Task prompt: Starting with the line that contains "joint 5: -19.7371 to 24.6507" and stopping after the line that contains "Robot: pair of", copy the entries below exactly. Include nothing else.

Listed records:
-.-.-

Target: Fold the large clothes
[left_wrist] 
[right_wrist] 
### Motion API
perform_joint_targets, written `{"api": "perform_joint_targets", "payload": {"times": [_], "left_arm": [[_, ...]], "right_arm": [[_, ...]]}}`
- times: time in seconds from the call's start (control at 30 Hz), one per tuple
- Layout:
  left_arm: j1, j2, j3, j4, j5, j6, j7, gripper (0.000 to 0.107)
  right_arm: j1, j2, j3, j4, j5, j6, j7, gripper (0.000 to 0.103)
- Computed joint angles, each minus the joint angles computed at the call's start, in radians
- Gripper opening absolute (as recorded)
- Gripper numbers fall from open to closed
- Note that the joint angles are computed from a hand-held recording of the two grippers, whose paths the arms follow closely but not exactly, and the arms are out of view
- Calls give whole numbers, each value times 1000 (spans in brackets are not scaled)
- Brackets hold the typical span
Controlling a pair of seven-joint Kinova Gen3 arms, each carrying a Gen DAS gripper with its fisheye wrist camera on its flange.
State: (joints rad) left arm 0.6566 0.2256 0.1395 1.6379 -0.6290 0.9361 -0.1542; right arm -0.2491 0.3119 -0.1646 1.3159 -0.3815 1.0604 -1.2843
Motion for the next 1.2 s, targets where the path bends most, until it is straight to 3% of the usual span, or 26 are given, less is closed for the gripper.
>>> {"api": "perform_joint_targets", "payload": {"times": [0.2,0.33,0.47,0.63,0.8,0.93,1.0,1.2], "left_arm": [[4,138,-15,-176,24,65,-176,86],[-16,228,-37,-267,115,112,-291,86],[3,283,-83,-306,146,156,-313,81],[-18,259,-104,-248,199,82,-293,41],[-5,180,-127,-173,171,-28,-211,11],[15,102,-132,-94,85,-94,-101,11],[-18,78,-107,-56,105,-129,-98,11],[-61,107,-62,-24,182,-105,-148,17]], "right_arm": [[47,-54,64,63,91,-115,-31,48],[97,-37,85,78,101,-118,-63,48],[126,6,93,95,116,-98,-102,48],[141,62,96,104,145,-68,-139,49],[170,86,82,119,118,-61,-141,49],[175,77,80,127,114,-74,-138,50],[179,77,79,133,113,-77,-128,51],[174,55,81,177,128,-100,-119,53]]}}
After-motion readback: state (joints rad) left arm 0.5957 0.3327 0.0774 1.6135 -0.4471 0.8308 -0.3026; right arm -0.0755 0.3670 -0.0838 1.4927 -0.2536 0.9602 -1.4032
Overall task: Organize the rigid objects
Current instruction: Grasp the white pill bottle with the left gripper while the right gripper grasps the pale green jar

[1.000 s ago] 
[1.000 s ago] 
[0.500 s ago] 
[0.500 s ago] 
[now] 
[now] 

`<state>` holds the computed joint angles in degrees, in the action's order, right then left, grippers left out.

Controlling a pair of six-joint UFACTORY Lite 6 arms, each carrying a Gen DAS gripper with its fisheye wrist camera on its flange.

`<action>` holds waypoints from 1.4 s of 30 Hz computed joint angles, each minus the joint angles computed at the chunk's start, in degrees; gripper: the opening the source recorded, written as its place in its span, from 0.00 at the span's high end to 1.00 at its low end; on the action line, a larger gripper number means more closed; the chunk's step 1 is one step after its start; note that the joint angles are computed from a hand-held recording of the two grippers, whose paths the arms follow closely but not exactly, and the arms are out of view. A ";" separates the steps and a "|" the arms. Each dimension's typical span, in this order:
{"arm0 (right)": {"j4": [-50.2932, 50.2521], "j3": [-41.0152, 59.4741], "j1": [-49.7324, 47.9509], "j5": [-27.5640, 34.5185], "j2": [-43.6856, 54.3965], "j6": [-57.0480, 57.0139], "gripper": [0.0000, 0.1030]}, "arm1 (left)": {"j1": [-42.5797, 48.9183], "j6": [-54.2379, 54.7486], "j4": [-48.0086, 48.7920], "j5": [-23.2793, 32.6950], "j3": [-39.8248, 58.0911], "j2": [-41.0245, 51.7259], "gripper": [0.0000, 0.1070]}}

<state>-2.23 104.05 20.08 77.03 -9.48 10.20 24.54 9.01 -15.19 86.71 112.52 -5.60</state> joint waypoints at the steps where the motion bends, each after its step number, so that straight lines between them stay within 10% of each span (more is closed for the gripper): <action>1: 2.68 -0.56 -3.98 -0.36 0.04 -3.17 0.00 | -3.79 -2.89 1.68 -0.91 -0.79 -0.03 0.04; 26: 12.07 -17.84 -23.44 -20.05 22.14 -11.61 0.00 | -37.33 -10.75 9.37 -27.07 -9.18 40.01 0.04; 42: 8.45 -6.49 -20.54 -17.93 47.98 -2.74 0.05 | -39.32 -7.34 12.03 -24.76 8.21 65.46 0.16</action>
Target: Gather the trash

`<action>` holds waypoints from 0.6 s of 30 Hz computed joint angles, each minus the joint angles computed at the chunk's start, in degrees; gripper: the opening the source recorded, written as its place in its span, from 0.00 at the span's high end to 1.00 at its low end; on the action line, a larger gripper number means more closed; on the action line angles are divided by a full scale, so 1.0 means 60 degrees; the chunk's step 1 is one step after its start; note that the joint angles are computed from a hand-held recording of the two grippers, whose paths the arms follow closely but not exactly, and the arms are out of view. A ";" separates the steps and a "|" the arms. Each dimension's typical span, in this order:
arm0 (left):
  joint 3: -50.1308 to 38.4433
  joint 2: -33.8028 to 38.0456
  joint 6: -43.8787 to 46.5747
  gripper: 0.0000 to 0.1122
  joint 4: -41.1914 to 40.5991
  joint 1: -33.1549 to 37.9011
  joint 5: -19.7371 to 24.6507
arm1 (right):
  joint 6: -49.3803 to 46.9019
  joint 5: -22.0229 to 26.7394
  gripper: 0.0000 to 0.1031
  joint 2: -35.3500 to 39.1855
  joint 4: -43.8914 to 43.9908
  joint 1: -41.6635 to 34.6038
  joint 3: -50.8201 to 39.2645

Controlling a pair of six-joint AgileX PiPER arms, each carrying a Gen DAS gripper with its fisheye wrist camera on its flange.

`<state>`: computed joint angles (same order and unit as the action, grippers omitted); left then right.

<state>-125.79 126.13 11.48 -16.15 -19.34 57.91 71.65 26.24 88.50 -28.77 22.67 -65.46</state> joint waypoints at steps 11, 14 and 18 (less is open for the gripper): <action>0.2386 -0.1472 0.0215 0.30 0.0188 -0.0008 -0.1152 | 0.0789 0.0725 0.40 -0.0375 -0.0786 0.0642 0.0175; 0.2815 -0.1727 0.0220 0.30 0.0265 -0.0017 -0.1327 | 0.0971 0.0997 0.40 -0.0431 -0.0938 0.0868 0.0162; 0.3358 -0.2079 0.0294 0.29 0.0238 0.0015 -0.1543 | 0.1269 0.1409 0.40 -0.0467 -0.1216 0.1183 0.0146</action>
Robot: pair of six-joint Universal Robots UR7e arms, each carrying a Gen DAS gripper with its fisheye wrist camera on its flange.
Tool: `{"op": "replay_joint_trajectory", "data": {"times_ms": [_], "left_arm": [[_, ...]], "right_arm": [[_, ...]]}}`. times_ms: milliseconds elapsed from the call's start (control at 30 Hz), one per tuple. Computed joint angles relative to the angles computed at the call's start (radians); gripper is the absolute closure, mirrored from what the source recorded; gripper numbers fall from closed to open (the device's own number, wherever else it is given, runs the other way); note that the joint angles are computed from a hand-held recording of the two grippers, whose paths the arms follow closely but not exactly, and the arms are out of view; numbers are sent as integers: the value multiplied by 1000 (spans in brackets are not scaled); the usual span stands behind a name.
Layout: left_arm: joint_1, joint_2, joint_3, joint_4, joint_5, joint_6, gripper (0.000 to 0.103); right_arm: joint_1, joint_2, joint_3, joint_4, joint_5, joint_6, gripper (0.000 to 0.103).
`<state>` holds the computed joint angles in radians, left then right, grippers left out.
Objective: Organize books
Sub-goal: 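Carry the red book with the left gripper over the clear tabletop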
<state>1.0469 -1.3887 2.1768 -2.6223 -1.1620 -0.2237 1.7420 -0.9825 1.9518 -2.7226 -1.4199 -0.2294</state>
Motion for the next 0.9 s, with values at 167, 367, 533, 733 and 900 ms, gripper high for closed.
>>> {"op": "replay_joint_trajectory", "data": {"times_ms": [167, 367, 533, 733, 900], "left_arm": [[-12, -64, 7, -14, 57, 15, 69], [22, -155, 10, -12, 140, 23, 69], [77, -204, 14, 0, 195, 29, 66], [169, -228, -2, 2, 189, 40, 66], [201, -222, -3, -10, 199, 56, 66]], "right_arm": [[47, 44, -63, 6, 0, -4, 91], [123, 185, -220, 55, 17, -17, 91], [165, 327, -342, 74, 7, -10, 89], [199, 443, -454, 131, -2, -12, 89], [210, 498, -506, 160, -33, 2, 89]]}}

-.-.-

Your solution:
  joint 5: -19.7371 to 24.6507
arm1 (right):
  joint 6: -49.3803 to 46.9019
  joint 5: -22.0229 to 26.7394
  gripper: 0.0000 to 0.1031
  joint 2: -35.3500 to 39.1855
  joint 4: -43.8914 to 43.9908
  joint 1: -41.6635 to 34.6038
  joint 3: -50.8201 to 39.2645

Controlling a pair of six-joint AgileX PiPER arms, each carrying a Gen DAS gripper with its fisheye wrist camera on its flange.

`<state>`: computed joint angles (same order and unit as the action, grippers omitted); left then right.

<state>-125.79 126.13 11.48 -16.15 -19.34 57.91 71.65 26.24 88.50 -28.77 22.67 -65.46</state> joint waypoints at steps 11, 14 and 18 (less is open for the gripper): <action>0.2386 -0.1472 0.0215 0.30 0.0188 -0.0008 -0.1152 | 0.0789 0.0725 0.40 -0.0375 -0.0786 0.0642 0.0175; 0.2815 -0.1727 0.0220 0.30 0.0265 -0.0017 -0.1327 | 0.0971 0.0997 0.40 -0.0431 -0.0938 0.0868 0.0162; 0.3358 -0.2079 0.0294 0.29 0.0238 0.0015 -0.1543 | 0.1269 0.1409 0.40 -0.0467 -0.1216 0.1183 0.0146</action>
Robot: pair of six-joint Universal Robots UR7e arms, each carrying a Gen DAS gripper with its fisheye wrist camera on its flange.

The output for this exercise is now complete.